As stated in the Introduction section, optimal detection methods are expected to be on-site, rapid, simple, safe, and portable. In this case, non-invasive samples may be more suitable for field testing, such as a fingerpick of whole blood. However, whole blood contains complex components including serum and blood cells, and the detection of whole blood samples by spectroscopic methods can be strongly interfered by other components, which can seriously affect the identification results. In contrast, serum has a simpler composition, and the detection of immune infection target substances is more significant and more accurate. Therefore, serum was used as the target in this study, and the separation process of serum is unavoidable. This is a limitation of the FT-IR methodology, but still, it cannot be denied that the new system has unique advantages over other serological assays. Under the same pre-treatment conditions requiring serum separation, the system can reduce the detection time of a single sample from 3 to 4 h to less than 10 min compared to CLIA and can achieve a higher level of accuracy in the same time consumption as GICA.

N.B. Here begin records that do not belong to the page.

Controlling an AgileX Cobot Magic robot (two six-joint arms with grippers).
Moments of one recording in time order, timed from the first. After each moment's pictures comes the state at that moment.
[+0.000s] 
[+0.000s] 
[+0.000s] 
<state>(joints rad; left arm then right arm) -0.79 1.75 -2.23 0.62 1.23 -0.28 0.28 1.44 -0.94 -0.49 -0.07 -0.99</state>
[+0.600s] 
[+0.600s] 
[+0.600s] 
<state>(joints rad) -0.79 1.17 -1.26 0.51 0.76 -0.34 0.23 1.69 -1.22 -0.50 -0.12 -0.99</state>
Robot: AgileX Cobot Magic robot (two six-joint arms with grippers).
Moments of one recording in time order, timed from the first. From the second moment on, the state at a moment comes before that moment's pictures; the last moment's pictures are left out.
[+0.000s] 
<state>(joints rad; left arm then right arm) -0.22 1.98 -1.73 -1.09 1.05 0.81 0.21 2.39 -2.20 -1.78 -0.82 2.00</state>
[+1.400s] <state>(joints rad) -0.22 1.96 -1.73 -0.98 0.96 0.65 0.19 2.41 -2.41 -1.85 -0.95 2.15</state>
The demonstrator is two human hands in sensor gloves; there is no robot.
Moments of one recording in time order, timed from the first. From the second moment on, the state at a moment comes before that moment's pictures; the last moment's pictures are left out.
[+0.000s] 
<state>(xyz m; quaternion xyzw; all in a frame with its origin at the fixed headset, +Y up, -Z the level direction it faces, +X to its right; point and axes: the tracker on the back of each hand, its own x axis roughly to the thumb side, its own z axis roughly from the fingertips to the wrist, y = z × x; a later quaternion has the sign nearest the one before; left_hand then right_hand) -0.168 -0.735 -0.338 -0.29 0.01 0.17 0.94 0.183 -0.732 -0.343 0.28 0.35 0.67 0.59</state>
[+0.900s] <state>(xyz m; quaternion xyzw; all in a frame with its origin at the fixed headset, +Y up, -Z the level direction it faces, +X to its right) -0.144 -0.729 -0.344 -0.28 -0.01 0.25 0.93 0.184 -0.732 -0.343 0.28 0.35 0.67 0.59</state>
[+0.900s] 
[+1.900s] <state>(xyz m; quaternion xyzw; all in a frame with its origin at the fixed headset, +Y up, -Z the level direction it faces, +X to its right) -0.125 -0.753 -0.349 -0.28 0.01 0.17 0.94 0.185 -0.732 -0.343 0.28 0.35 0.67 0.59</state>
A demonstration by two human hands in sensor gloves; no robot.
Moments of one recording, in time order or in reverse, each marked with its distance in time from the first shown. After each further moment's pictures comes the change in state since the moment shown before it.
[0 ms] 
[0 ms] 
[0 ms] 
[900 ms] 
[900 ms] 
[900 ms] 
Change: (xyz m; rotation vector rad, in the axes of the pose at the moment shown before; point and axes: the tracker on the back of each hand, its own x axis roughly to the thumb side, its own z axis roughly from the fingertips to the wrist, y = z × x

There have been preliminary studies in the literature on non-invasive saliva samples for SARS-CoV-2 detection in the early stage of infection. However, while for the systemic immune responses in the later stages of infection, all studies consistently use isolated serum or plasma instead of whole blood, indicating that whole blood itself is difficult to be analyzed thoroughly by IR spectroscopy. In the future, other methods can be explored to achieve direct detection of fingertip blood to further save processing time and cost.

Conclusions

A mobile integrated system was proposed and established in this work for on-site detection of COVID-19. The effective identification of COVID-19 using ATR FTIR spectroscopy technology was fulfilled by two machine learning models based on a spectral dataset containing 1702 spectra and validated by 968 field tests, which achieved a prediction accuracy of >94% both in the positive and healthy control group, respectively. The whole detection process can be completed in minutes. Besides, the air and surface disinfection modules based on atmospheric pressure plasmas were established to guarantee the operational safety of the system. The proposed system is expected as a powerful supplement to the current laboratory-based COVID-19 diagnosis, especially in cases requiring mass population screening.